OPINION DISSIDENTE DE M. LE JUGE VALTICOS, APPROUVÉE PAR MM. LES JUGES GÖLCÜKLÜ, MATSCHER, WALSH, BERNHARDT ET CARRILLO SALCEDO
Je ne peux m’associer à l’opinion de la majorité de la Cour, qui a estimé que le requérant doit être considéré comme une « victime », au sens de l’article 25 (art. 25) de la Convention, d’une violation de droits reconnus par l’article 8 (art. 8).
En effet, le requérant n’a fait l’objet d’aucune action, sanction ou autre mesure quelconque de la part des autorités du fait d’actes homosexuels qu’il aurait commis. La législation pénale existant à cet égard en Irlande n’a pas été mise en oeuvre à son encontre et, plus généralement, des poursuites pour activités homosexuelles en privé entre hommes adultes consentants n’ont pas été engagées depuis de nombreuses années. Les quelques ennuis de peu de gravité dont se plaint le requérant n’ont pas été le fait des autorités. Celui-ci n’a du reste pas connu non plus d’ennuis du fait de la campagne ouverte qu’il mène depuis 1971 en faveur des droits des homosexuels.

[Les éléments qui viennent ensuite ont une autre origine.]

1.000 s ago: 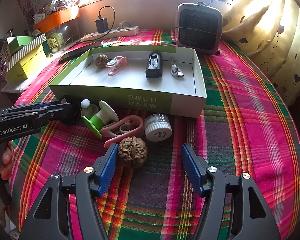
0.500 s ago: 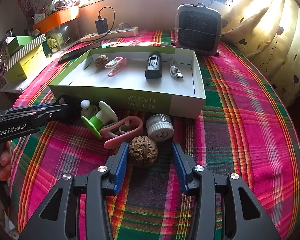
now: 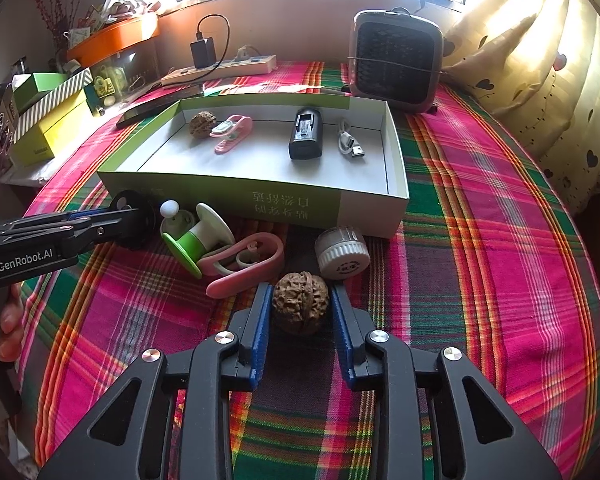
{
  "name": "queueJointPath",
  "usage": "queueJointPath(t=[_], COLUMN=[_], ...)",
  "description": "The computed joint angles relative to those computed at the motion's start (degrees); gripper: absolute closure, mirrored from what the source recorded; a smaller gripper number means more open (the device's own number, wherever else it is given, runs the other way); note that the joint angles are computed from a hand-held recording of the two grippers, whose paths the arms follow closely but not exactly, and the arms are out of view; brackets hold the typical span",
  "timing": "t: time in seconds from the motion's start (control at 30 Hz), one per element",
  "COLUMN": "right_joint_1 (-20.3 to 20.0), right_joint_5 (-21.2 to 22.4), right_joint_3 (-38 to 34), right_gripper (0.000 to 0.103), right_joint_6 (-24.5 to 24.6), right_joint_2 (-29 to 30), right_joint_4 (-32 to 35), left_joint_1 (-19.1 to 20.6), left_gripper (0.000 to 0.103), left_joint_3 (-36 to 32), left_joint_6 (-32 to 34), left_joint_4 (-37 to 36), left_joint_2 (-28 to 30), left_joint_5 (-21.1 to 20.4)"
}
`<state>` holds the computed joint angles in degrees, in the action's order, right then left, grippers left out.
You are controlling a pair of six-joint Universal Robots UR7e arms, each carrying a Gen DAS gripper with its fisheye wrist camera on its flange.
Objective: Organize objects
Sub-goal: 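Close the left gripper on the black disc while the right closes on the walnut, then lift the black disc and walnut and carry them over the box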
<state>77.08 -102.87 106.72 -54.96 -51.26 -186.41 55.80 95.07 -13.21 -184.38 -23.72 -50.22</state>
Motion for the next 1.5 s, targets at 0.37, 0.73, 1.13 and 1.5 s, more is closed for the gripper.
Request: queueJointPath(t=[0.37,0.73,1.13,1.5], right_joint_1=[0.0,-0.1,0.1,0.1], right_joint_5=[0.0,0.1,1.1,3.2], right_joint_3=[0.0,0.1,0.4,0.7], right_gripper=[0.073,0.073,0.073,0.073], right_joint_6=[0.0,0.0,-0.1,-0.1], right_joint_2=[0.0,-0.1,-0.7,-2.0], right_joint_4=[0.0,0.0,0.2,1.1], left_joint_1=[0.0,-0.1,-0.3,-1.7], left_gripper=[0.074,0.074,0.074,0.074], left_joint_3=[0.0,0.1,0.6,1.4], left_joint_6=[0.1,0.1,0.5,1.3], left_joint_4=[-0.2,-0.1,0.0,-1.4], left_joint_2=[0.0,0.0,-0.4,-0.8], left_joint_5=[0.1,0.3,0.9,1.6])
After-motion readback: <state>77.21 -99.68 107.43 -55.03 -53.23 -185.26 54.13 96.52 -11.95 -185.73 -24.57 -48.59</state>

La présente affaire présente certes de grandes analogies avec l’affaire Dudgeon dans laquelle la Cour avait estimé qu’il y avait eu violation de la Convention. Cependant une différence sensible et, à mon sens, décisive, entre les deux affaires réside dans le fait que, dans le cas Dudgeon, le requérant avait fait l’objet, de la part de la police, de certaines tracasseries au sujet de sa vie privée alors que, dans le cas présent, aucune action à son encontre n’a été menée par les autorités.
Le sens naturel des mots ne permet pas de considérer comme « victime » d’une disposition législative une personne qui n’a fait l’objet d’aucune mesure pénale ou autre fondée sur cette législation. La seule crainte que l’intéressé pourrait avoir éprouvée d’être poursuivi et les troubles psychiques qui en auraient découlé sont insuffisants pour en faire une victime. D’ailleurs, la probabilité que le requérant fasse l’objet de poursuites semble minime compte tenu de la pratique précitée des autorités et du fait que le requérant proclame publiquement ses tendances et ses activités depuis de nombreuses années sans que des poursuites en aient résulté.
Certes on ne peut jamais exclure qu’une loi considérée comme tombée en désuétude puisse un jour être à nouveau mise en application. Mais là n’est pas la question dans le cas présent.Ici, il s’agit de savoir si le requérant en a personnellement et effectivement été la victime. On ne saurait vraiment considérer que tel ait été ou pourrait être le cas.
Or, l’ensemble du système de la Convention est précis et, sur ce point, il ne comporte aucune ambiguïté ni latitude. Pour qu’une requête émanant d’une personne physique soit recevable, il faut, selon l’article 25 (art. 25) – et contrairement à ce que l’article 24 (art. 24) prévoit pour les plaintes émanant de Parties contractantes -, que les requérants se prétendent victimes d’une violation par une Partie contractante des droits reconnus dans la Convention. Pour les raisons qui viennent d’être indiquées, on ne saurait considérer que cette condition soit remplie dans le cas présent.
Une interprétation trop large du terme « victime » risquerait de modifier sensiblement le système établi par la Convention. La Cour pourrait être ainsi amenée, même dans le cas de plaintes émanant de particuliers, à se prononcer sur la compatibilité de législations nationales avec la Convention indépendamment de l’application effective de ces législations aux requérants, qui n’en seraient que de très potentielles et éventuelles victimes. L’actio popularis ne serait alors pas loin.
J’ajoute que la présente opinion ne vise nullement à mettre en cause la jurisprudence de l’arrêt Dudgeon quant au fond.
[*] Note du greffe: L’affaire porte le n° 6/1987/129/180. Les deux premiers chiffres désignent son rang dans l’année d’introduction, les deux derniers sa place sur la liste des saisines de la Cour depuis l’origine et sur celle des requêtes initiales (à la Commission) correspondantes.